◆ Exercise requirements ◆
Scan the data, and whenever a line contains "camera", copy it.

....

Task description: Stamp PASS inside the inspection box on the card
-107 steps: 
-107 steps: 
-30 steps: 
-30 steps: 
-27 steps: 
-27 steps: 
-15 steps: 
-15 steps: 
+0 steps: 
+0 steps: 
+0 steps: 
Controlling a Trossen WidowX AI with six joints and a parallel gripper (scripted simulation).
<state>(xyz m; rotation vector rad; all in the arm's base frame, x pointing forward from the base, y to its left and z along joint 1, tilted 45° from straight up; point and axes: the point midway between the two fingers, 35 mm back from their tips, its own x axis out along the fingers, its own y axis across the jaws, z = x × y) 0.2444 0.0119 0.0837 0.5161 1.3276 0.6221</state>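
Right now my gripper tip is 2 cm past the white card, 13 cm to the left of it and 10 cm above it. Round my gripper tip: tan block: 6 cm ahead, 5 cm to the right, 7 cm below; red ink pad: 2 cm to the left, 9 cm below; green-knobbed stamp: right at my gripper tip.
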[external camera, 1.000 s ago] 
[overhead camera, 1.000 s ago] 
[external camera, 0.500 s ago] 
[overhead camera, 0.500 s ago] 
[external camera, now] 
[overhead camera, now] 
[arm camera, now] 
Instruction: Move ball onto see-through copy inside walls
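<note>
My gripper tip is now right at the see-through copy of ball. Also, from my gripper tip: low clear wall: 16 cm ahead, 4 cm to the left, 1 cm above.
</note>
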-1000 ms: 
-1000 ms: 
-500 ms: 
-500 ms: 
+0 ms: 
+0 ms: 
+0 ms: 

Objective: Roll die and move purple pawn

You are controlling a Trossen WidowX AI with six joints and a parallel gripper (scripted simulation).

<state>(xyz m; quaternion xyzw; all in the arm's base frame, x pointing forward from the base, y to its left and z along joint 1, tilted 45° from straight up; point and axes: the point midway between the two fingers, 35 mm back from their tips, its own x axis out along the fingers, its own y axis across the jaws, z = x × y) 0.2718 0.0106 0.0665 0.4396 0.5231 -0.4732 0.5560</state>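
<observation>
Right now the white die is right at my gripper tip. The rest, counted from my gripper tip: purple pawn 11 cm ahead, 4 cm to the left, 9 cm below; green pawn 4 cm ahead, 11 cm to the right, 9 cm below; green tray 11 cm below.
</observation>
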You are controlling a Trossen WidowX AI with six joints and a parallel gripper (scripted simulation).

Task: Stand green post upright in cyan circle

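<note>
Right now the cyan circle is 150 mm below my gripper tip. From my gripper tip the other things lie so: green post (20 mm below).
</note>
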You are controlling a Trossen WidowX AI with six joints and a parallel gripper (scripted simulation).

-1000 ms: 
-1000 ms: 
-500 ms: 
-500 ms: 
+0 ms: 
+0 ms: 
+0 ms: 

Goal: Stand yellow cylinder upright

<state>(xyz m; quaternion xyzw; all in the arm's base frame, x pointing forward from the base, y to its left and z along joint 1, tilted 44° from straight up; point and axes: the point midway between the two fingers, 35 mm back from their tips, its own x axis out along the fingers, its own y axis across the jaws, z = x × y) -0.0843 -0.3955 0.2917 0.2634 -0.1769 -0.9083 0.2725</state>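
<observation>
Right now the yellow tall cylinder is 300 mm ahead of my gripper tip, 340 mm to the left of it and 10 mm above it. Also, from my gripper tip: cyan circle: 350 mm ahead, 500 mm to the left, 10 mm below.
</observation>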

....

◆ Solution to the exercise ◆
[external camera, 1.000 s ago] 
[overhead camera, 1.000 s ago] 
[external camera, 0.500 s ago] 
[overhead camera, 0.500 s ago] 
[external camera, now] 
[overhead camera, now] 
[arm camera, now] 

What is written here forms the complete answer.